Lo avrebbe scoperto comunque. MacSharry si sarebbe affrettato a chiamare O'Kelly ed entro la fine della giornata tutta la squadra lo avrebbe saputo. Ero così stanco. Per un momento, mi lasciai andare alla speranza che quello fosse soltanto un incubo indotto dalla vodka e che presto mi sarei svegliato per recarmi in tribunale.

«Molto male?» mi chiese.

«Mi sa che ho proprio mandato tutto a puttane. Non riuscivo neanche a vedere bene, figurati se riuscivo a pensare chiaramente.» Dopotutto, stavo dicendo la verità.

Lentamente, orientò lo specchietto, si inumidì un dito e si pulì la scia nera. «Intendevo il mal di testa. Vuoi andare a casa?»

Pensai con bramosia al mio letto, a ore di sonno indisturbato prima che Heather tornasse a casa e volesse sapere della sua candeggina, ma l'attrattiva scemò presto: sarei rimasto a giacere rigido, con le mani strette alle lenzuola, a ripercorrere all'infinito quanto era successo. «No. Ho preso una pastiglia quando sono uscito dal tribunale. Ne ho passate di peggio.»

«Devo cercare una farmacia o ne hai altre, nel caso?»

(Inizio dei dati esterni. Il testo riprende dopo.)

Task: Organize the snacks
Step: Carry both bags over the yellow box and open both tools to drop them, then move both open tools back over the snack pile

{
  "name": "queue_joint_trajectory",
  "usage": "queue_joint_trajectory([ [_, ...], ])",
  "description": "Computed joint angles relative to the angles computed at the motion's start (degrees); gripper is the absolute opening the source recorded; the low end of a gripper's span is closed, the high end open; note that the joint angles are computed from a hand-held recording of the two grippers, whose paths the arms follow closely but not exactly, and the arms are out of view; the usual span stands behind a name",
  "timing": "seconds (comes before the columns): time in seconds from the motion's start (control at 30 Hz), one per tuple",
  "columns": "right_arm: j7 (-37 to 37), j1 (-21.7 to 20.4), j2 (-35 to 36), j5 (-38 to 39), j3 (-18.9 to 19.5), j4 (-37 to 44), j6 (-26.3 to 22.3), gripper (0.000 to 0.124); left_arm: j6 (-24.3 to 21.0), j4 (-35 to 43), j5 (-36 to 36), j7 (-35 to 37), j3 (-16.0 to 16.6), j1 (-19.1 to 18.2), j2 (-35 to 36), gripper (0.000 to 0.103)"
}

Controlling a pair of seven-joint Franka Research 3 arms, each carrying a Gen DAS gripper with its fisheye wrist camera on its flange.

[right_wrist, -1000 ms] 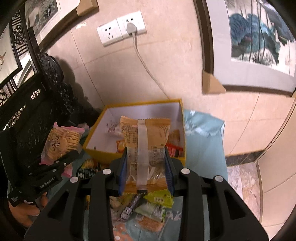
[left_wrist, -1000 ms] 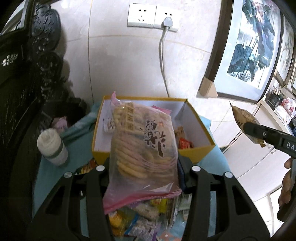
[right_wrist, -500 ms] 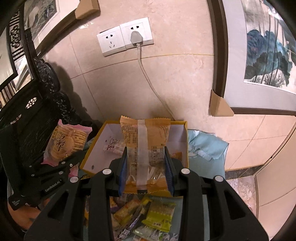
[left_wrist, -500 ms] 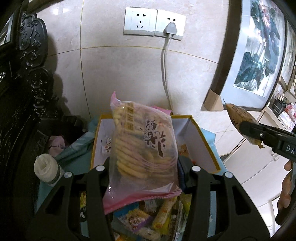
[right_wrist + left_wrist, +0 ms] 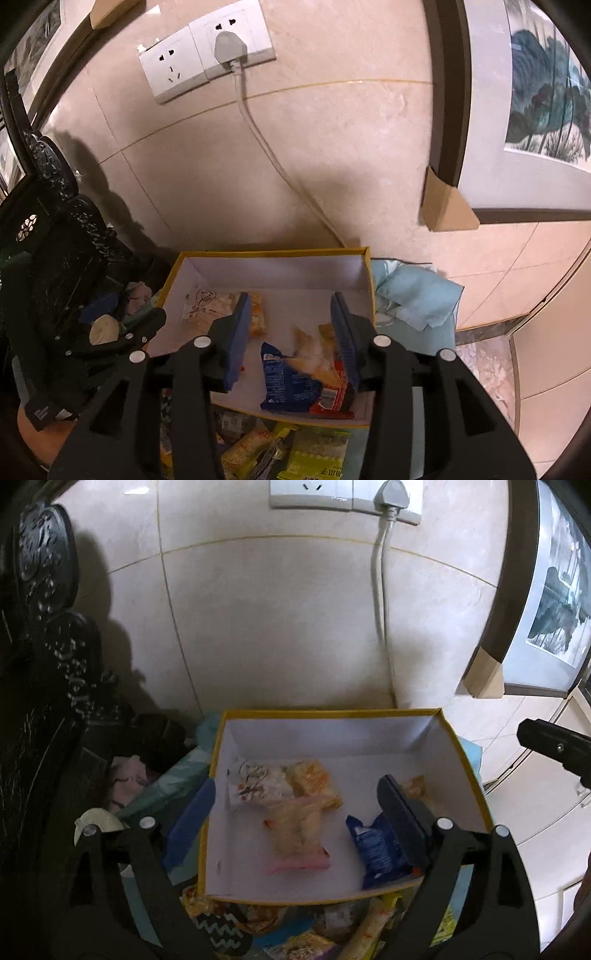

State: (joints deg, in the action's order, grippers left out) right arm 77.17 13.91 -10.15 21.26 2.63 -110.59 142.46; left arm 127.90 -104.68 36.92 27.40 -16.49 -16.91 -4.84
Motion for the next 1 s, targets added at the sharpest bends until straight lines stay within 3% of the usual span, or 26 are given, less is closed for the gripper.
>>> queue_joint_trajectory([
  [0.57, 0.5, -0.3, -10.2, 0.8, -0.5, -14.3, -1.9, 0.045, -1.2, -12.8, -6.6, -5.2, -2.0, -0.4, -10.6, 0.091],
  [1.0, 2.1, -0.7, -20.8, -0.6, 0.7, -31.2, -5.9, 0.046, -1.1, -29.1, -16.4, -7.9, -3.9, -5.5, -20.5, 0.092],
])
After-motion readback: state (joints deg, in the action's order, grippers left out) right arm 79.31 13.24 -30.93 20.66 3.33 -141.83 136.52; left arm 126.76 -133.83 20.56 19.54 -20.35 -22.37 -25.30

«Ne ho molte altre, comunque sto già meglio. Andiamo.» Fui tentato di fornirle ulteriori dettagli sul mio mal di testa immaginario, ma l'arte stessa del mentire sta nel sapere quando fermarsi, e io sono sempre stato piuttosto bravo in questo. Non so neppure adesso se Cassie mi credette. Uscì dal parcheggio con una sterzata veloce e improvvisa, con la pioggia che scivolava via dai tergicristalli, e si immise nel traffico.

«Tu come sei andata?» le chiesi a un tratto, mentre avanzavamo a passo di lumaca lungo le banchine.

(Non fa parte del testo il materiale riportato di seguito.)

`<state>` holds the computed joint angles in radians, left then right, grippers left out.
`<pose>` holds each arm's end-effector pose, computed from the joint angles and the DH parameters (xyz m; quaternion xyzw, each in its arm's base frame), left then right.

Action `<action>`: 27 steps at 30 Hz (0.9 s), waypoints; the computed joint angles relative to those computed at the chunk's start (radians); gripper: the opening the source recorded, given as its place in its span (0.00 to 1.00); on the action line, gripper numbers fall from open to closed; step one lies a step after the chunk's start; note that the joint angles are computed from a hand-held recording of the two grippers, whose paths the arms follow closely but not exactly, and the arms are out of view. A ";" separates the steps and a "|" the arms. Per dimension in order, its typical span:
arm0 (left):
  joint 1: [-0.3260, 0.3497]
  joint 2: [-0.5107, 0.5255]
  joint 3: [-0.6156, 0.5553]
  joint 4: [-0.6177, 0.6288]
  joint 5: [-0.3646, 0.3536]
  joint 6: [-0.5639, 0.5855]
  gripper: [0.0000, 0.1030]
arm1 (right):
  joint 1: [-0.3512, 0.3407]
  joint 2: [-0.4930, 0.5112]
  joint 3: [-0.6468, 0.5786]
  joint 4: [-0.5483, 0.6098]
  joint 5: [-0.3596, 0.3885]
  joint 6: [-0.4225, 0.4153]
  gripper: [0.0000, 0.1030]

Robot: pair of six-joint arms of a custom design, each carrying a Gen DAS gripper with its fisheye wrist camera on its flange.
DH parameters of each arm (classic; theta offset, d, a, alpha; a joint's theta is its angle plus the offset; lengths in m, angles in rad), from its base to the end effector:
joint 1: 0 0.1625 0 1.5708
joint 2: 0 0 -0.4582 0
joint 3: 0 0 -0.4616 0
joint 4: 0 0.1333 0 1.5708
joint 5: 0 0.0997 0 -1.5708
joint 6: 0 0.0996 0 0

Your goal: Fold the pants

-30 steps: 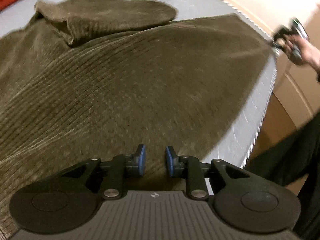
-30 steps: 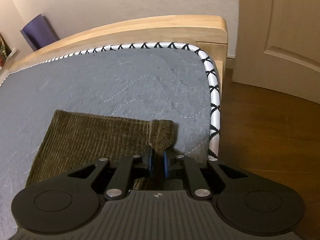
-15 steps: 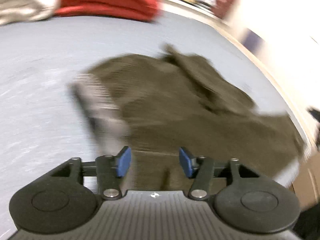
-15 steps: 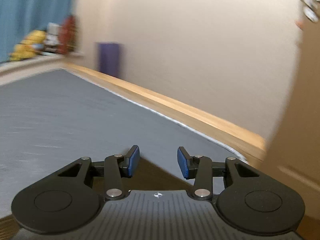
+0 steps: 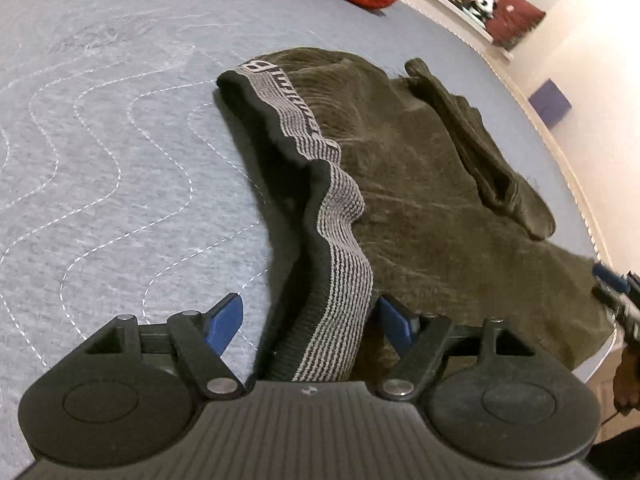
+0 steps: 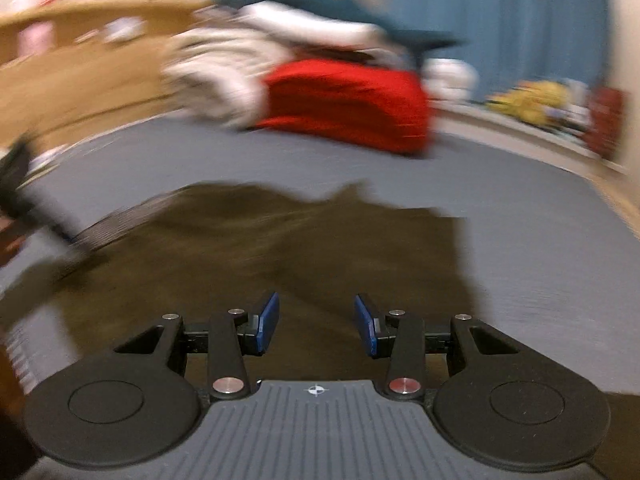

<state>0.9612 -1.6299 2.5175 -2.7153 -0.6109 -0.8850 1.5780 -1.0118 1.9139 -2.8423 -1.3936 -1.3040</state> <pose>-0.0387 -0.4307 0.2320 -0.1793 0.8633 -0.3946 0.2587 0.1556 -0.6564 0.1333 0.6098 -0.7662 0.1983 0.0411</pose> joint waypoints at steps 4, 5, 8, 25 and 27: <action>-0.004 -0.004 0.018 0.003 0.013 0.012 0.65 | 0.024 -0.018 0.093 0.069 -0.035 -0.163 0.43; -0.010 -0.016 0.025 0.013 0.015 0.017 0.62 | 0.024 -0.021 0.120 0.064 -0.046 -0.208 0.43; -0.019 -0.014 0.029 0.006 0.008 0.049 0.44 | 0.024 -0.037 0.181 0.087 -0.092 -0.341 0.43; -0.125 -0.157 -0.067 0.793 -0.023 -0.308 0.58 | 0.097 -0.053 0.173 0.335 -0.189 -0.470 0.15; -0.166 -0.138 -0.094 0.927 0.094 -0.420 0.62 | 0.096 -0.049 0.167 0.335 -0.202 -0.460 0.16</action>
<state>0.7957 -1.7679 2.4233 -1.7882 -0.5166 -1.3052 1.6745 -1.0610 2.0810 -2.5075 -1.5959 -1.7643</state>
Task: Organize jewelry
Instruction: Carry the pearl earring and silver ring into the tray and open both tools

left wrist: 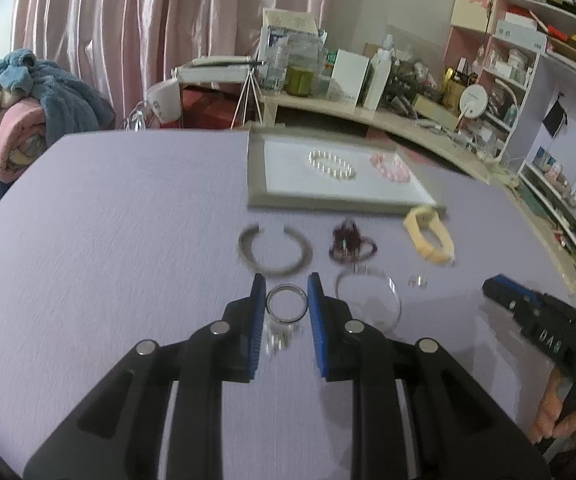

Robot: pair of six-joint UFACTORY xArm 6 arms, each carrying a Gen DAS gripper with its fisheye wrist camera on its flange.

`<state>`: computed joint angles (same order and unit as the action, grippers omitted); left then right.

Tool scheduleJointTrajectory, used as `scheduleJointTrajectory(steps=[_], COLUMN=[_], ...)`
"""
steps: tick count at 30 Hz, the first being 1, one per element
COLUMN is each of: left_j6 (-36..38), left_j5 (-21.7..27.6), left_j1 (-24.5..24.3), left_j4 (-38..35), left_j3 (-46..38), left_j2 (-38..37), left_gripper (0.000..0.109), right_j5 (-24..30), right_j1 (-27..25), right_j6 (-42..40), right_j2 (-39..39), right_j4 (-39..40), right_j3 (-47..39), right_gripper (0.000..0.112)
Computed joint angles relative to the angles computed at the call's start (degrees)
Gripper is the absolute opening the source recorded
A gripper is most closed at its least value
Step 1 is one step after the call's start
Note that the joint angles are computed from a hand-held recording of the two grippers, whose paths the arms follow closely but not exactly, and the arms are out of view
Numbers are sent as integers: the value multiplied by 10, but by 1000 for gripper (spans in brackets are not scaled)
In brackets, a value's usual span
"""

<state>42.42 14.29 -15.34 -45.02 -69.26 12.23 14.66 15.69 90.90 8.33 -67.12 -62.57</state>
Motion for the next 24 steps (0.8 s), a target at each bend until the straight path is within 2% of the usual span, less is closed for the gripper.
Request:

«Okay. Credo che il loro avvocato stia cercando di provare che sono stati obbligati a confessare, ma la giuria non ci cascherà.»

«Bene» fu il mio laconico commento.


Il telefono cominciò a suonare, isterico, quasi nello stesso momento in cui mettemmo piede nella sala operativa. MacSharry non aveva di certo perso tempo, perché era O'Kelly che mi diceva di andare nel suo ufficio. Gli raccontai la storia dell'emicrania. L'unica cosa positiva del mal di testa è che, come scusa, è fantastica: il mal di testa è invalidante, non ti viene per colpa tua, può durare tutto il tempo che vuoi e nessuno può dimostrare che non ce l'hai. E, inoltre, avevo davvero l'aspetto di uno che non stava bene. O'Kelly fece alcuni commenti derisori sulla patologia, sostenendo che erano "stronzate da femminucce", ma recuperai parte del suo rispetto insistendo col voler restare al lavoro.

Tornai in sala operativa. Sam stava rientrando da uno dei suoi giri, fradicio di pioggia, e il suo cappotto di tweed puzzava leggermente di pelo di cane bagnato. «Com'è andata?» chiese. Il tono era casuale, ma mi lanciò un'occhiata da sopra la spalla di Cassie e poi rapidamente distolse lo sguardo: il tamtam si era già fatto sentire.

«Bene. Emicrania» rispose Cassie, indicandomi con un cenno della testa. A quel punto, potere della suggestione, mi parve davvero di avere l'emicrania. Sbattei le palpebre, cercando di mettere a fuoco.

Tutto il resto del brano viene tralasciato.